* Work to be completed *
A precise reproduction of every record below is needed, minus the pictures.

══ Supplied entries ══

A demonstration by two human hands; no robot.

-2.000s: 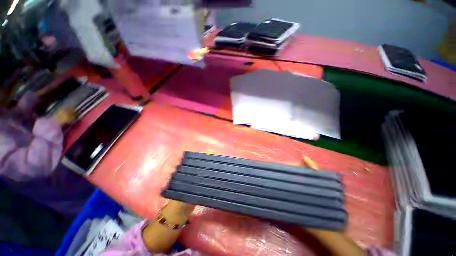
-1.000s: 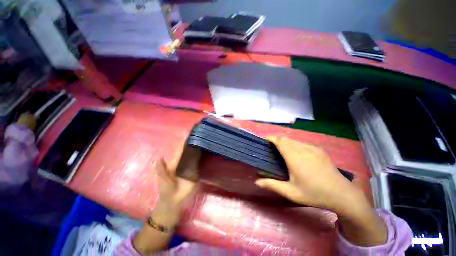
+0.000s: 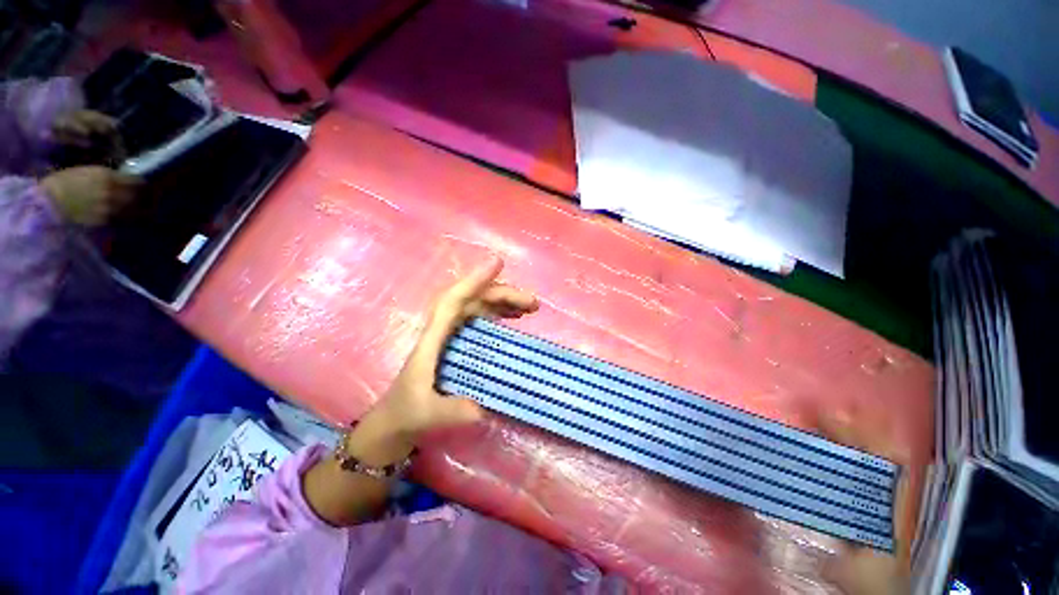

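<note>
A stack of several flat cases (image 3: pixel 668 430) lies across the bench in front of me, its long grey-blue ridged edges facing up. My left hand (image 3: pixel 430 372) is cupped around its left end, thumb on the near side and fingers by the far side, partly spread. My right hand (image 3: pixel 869 570) is blurred at the stack's right end, low at the picture's edge; its grip is unclear. The cases' broad faces are hidden.
Loose white sheets (image 3: pixel 714 157) lie at the back. White-edged stacks (image 3: pixel 970 349) stand at right. A black case (image 3: pixel 209 209) lies at left beside another person's hands (image 3: pixel 87 192). A blue bin (image 3: pixel 128 488) with papers is near my lap. A small stack (image 3: pixel 991 102) sits on the rear shelf.
The stack has turned from a tilted view to edges up, lower and further right. My left hand has closed in around its left end. My right hand has moved down to its right end.
</note>
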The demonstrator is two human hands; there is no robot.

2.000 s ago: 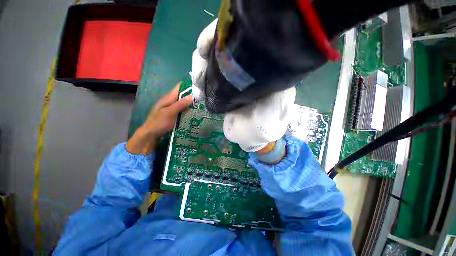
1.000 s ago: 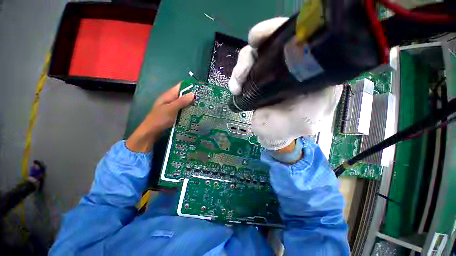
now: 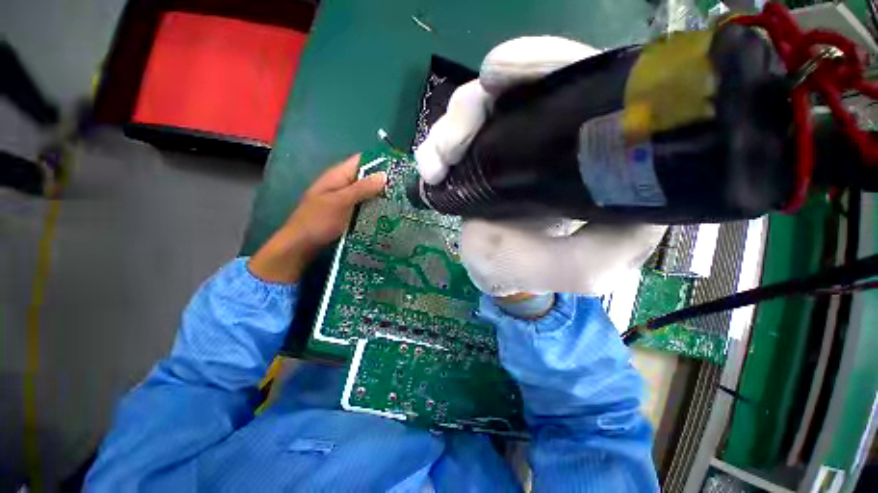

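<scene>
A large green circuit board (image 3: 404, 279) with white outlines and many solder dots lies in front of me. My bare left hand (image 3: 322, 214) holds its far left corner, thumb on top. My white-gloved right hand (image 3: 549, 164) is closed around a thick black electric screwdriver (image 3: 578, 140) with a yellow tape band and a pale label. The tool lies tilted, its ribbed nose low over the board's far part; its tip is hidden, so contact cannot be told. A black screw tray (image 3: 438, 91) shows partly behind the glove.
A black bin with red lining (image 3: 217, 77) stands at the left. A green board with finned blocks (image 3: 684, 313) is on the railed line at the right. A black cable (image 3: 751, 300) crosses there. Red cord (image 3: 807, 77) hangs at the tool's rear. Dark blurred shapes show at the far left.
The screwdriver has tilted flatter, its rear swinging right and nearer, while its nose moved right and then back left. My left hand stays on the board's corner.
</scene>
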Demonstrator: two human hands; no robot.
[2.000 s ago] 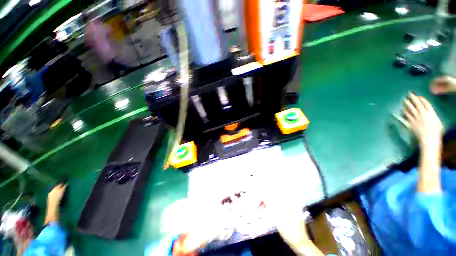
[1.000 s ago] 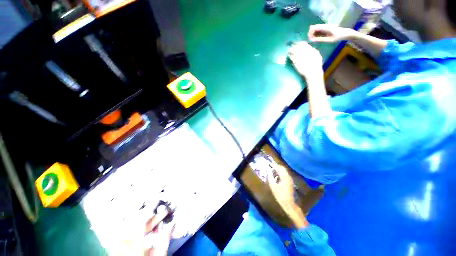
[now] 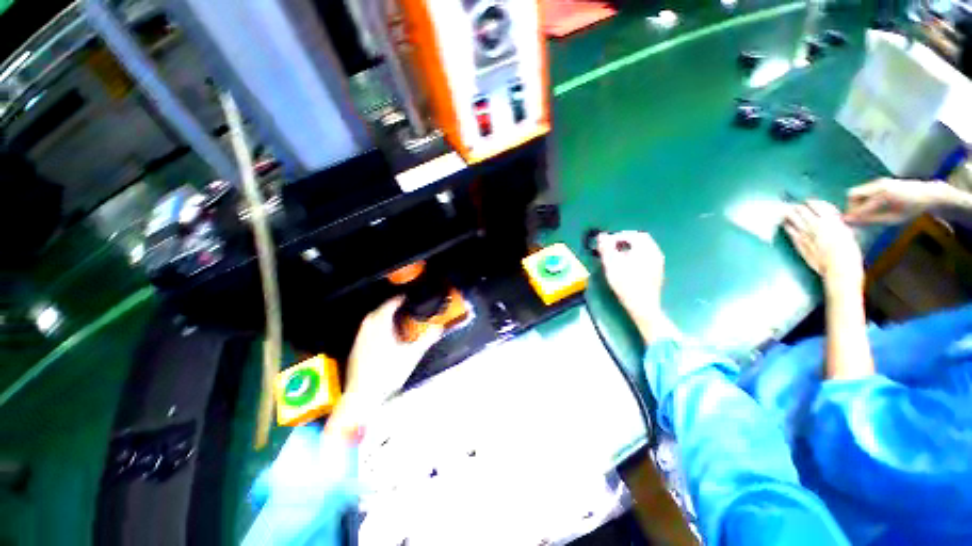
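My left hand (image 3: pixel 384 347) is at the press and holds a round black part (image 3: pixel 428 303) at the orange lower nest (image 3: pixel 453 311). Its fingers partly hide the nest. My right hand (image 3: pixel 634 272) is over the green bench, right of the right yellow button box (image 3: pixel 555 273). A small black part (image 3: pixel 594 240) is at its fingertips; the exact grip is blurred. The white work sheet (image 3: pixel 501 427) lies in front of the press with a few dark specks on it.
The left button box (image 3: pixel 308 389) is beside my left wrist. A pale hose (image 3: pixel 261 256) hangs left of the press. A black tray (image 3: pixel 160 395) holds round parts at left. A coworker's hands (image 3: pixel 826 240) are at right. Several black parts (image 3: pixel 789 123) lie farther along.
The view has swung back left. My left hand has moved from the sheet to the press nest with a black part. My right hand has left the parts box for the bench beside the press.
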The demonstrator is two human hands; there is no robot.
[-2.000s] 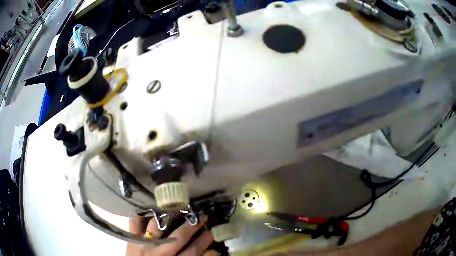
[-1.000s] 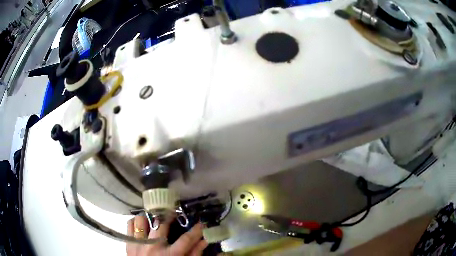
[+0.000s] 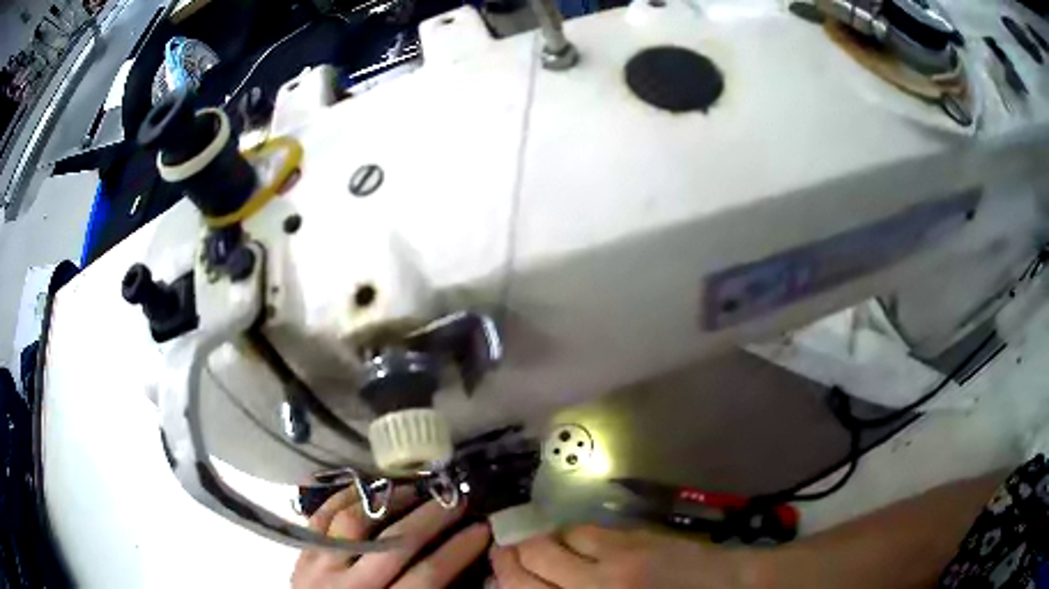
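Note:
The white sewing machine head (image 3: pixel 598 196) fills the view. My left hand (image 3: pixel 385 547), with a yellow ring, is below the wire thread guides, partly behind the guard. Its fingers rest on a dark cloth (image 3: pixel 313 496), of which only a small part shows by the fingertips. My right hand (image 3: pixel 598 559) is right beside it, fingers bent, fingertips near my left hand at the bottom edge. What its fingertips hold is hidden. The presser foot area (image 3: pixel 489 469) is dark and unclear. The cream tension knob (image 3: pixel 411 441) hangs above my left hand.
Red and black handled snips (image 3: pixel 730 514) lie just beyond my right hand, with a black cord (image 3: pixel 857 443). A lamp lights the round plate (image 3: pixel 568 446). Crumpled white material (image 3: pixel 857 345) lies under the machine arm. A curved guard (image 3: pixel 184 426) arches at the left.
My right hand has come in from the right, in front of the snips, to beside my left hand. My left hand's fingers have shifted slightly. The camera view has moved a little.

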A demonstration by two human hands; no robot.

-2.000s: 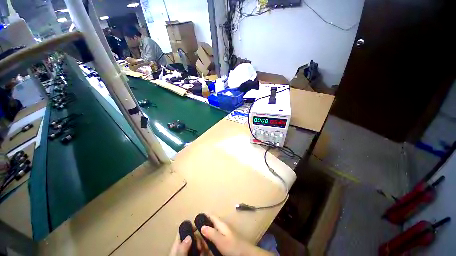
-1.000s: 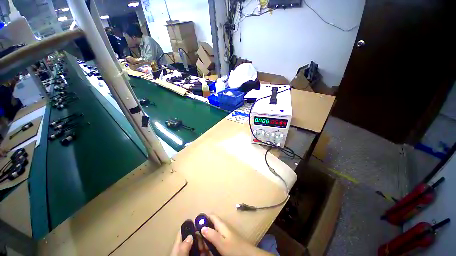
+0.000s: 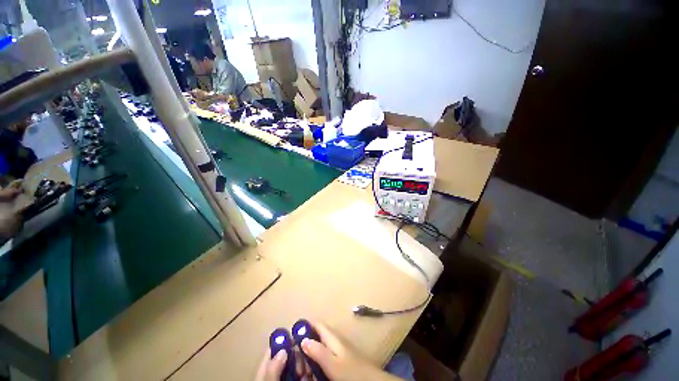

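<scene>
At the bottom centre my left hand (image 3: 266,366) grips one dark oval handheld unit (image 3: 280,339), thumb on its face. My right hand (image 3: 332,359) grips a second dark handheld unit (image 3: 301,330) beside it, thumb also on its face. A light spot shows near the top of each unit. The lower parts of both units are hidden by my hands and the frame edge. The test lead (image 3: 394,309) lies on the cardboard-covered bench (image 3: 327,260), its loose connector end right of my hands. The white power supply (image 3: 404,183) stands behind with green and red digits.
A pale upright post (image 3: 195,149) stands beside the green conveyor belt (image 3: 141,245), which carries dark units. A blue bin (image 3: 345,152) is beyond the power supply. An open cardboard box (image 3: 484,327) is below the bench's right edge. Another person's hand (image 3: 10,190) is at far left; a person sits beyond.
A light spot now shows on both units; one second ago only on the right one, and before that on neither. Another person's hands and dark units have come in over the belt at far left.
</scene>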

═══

* Solution for this exercise *
A demonstration by two human hands; no robot.

-2.000s: 
-1.000s: 
+0.000s: 

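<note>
A stack of several flat cases (image 3: pixel 668 430) lies across the bench in front of me, its long grey-blue ridged edges facing up. My left hand (image 3: pixel 430 372) is cupped around its left end, thumb on the near side and fingers by the far side, partly spread. My right hand (image 3: pixel 869 570) is blurred at the stack's right end, low at the picture's edge; its grip is unclear. The cases' broad faces are hidden.
Loose white sheets (image 3: pixel 714 157) lie at the back. White-edged stacks (image 3: pixel 970 349) stand at right. A black case (image 3: pixel 209 209) lies at left beside another person's hands (image 3: pixel 87 192). A blue bin (image 3: pixel 128 488) with papers is near my lap. A small stack (image 3: pixel 991 102) sits on the rear shelf.
The stack has turned from a tilted view to edges up, lower and further right. My left hand has closed in around its left end. My right hand has moved down to its right end.
</note>
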The demonstrator is two human hands; there is no robot.

2.000 s ago: 
1.000 s ago: 
now: 

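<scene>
A large green circuit board (image 3: 404, 279) with white outlines and many solder dots lies in front of me. My bare left hand (image 3: 322, 214) holds its far left corner, thumb on top. My white-gloved right hand (image 3: 549, 164) is closed around a thick black electric screwdriver (image 3: 578, 140) with a yellow tape band and a pale label. The tool lies tilted, its ribbed nose low over the board's far part; its tip is hidden, so contact cannot be told. A black screw tray (image 3: 438, 91) shows partly behind the glove.
A black bin with red lining (image 3: 217, 77) stands at the left. A green board with finned blocks (image 3: 684, 313) is on the railed line at the right. A black cable (image 3: 751, 300) crosses there. Red cord (image 3: 807, 77) hangs at the tool's rear. Dark blurred shapes show at the far left.
The screwdriver has tilted flatter, its rear swinging right and nearer, while its nose moved right and then back left. My left hand stays on the board's corner.
</scene>
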Demonstrator: two human hands; no robot.
[2.000 s ago] 
[1.000 s ago] 
[now] 
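My left hand (image 3: pixel 384 347) is at the press and holds a round black part (image 3: pixel 428 303) at the orange lower nest (image 3: pixel 453 311). Its fingers partly hide the nest. My right hand (image 3: pixel 634 272) is over the green bench, right of the right yellow button box (image 3: pixel 555 273). A small black part (image 3: pixel 594 240) is at its fingertips; the exact grip is blurred. The white work sheet (image 3: pixel 501 427) lies in front of the press with a few dark specks on it.
The left button box (image 3: pixel 308 389) is beside my left wrist. A pale hose (image 3: pixel 261 256) hangs left of the press. A black tray (image 3: pixel 160 395) holds round parts at left. A coworker's hands (image 3: pixel 826 240) are at right. Several black parts (image 3: pixel 789 123) lie farther along.
The view has swung back left. My left hand has moved from the sheet to the press nest with a black part. My right hand has left the parts box for the bench beside the press.
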The demonstrator is two human hands; there is no robot.
[-2.000s] 
[-1.000s] 
[+0.000s] 
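Note:
The white sewing machine head (image 3: pixel 598 196) fills the view. My left hand (image 3: pixel 385 547), with a yellow ring, is below the wire thread guides, partly behind the guard. Its fingers rest on a dark cloth (image 3: pixel 313 496), of which only a small part shows by the fingertips. My right hand (image 3: pixel 598 559) is right beside it, fingers bent, fingertips near my left hand at the bottom edge. What its fingertips hold is hidden. The presser foot area (image 3: pixel 489 469) is dark and unclear. The cream tension knob (image 3: pixel 411 441) hangs above my left hand.
Red and black handled snips (image 3: pixel 730 514) lie just beyond my right hand, with a black cord (image 3: pixel 857 443). A lamp lights the round plate (image 3: pixel 568 446). Crumpled white material (image 3: pixel 857 345) lies under the machine arm. A curved guard (image 3: pixel 184 426) arches at the left.
My right hand has come in from the right, in front of the snips, to beside my left hand. My left hand's fingers have shifted slightly. The camera view has moved a little.
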
A demonstration by two human hands; no robot.

-2.000s: 
-1.000s: 
+0.000s: 

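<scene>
At the bottom centre my left hand (image 3: 266,366) grips one dark oval handheld unit (image 3: 280,339), thumb on its face. My right hand (image 3: 332,359) grips a second dark handheld unit (image 3: 301,330) beside it, thumb also on its face. A light spot shows near the top of each unit. The lower parts of both units are hidden by my hands and the frame edge. The test lead (image 3: 394,309) lies on the cardboard-covered bench (image 3: 327,260), its loose connector end right of my hands. The white power supply (image 3: 404,183) stands behind with green and red digits.
A pale upright post (image 3: 195,149) stands beside the green conveyor belt (image 3: 141,245), which carries dark units. A blue bin (image 3: 345,152) is beyond the power supply. An open cardboard box (image 3: 484,327) is below the bench's right edge. Another person's hand (image 3: 10,190) is at far left; a person sits beyond.
A light spot now shows on both units; one second ago only on the right one, and before that on neither. Another person's hands and dark units have come in over the belt at far left.
</scene>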

Nothing remains open in this exercise.